_Source material_

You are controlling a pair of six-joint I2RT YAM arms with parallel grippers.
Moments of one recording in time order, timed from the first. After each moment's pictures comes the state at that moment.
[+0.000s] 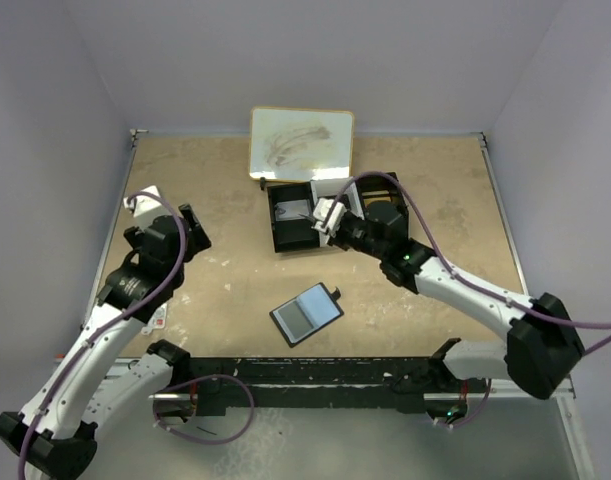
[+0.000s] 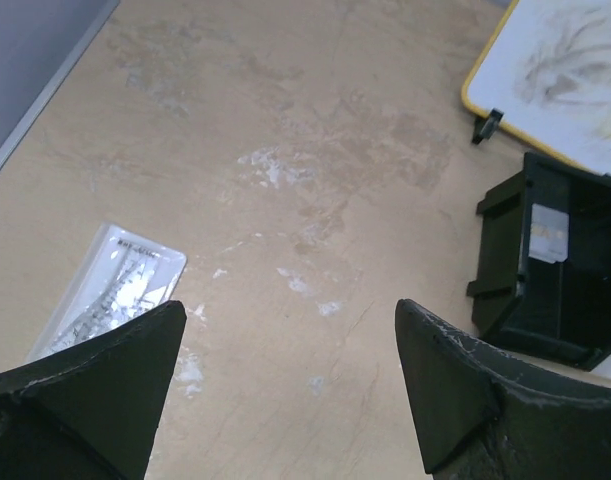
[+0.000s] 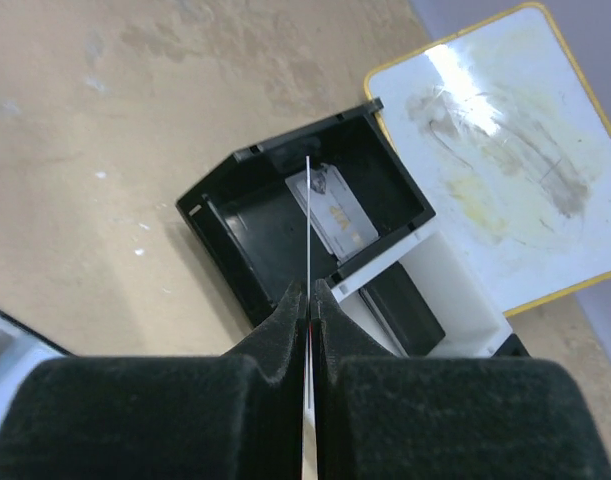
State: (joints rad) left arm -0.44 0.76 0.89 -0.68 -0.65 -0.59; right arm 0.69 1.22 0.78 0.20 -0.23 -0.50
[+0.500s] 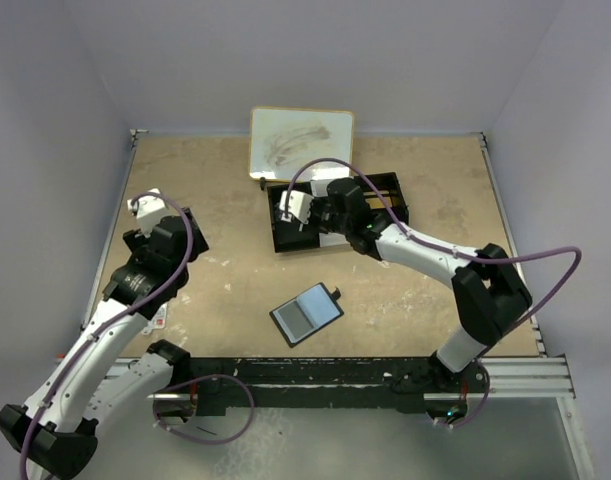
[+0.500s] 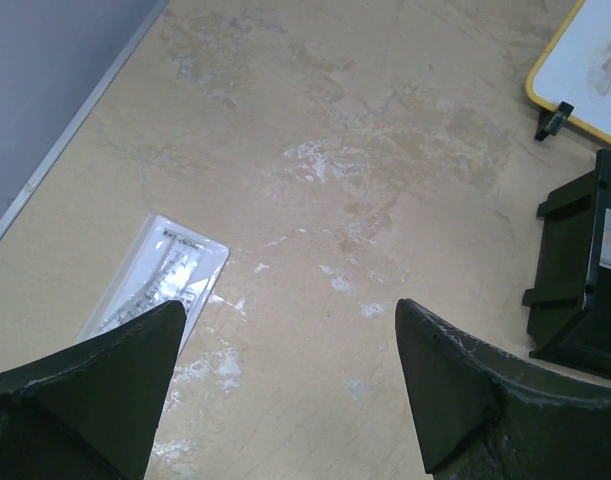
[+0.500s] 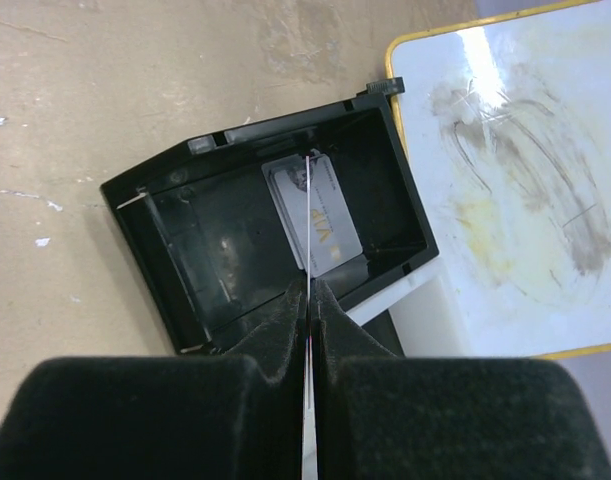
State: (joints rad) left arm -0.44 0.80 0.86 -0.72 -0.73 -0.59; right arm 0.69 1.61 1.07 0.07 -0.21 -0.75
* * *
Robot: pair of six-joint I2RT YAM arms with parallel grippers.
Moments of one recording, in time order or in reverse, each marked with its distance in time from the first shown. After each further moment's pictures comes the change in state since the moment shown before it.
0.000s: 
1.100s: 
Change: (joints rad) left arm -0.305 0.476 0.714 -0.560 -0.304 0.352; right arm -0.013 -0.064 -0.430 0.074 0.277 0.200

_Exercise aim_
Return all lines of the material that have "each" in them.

_Answer for this exercise_
Moments of one recording in time order, timed from the first. After each moment's pictures comes the state at that moment.
Moments of one recording, in time order or in reverse, each marked with its distance in time from the first shown. After each further moment's pictures comes the change in state since the moment shown before it.

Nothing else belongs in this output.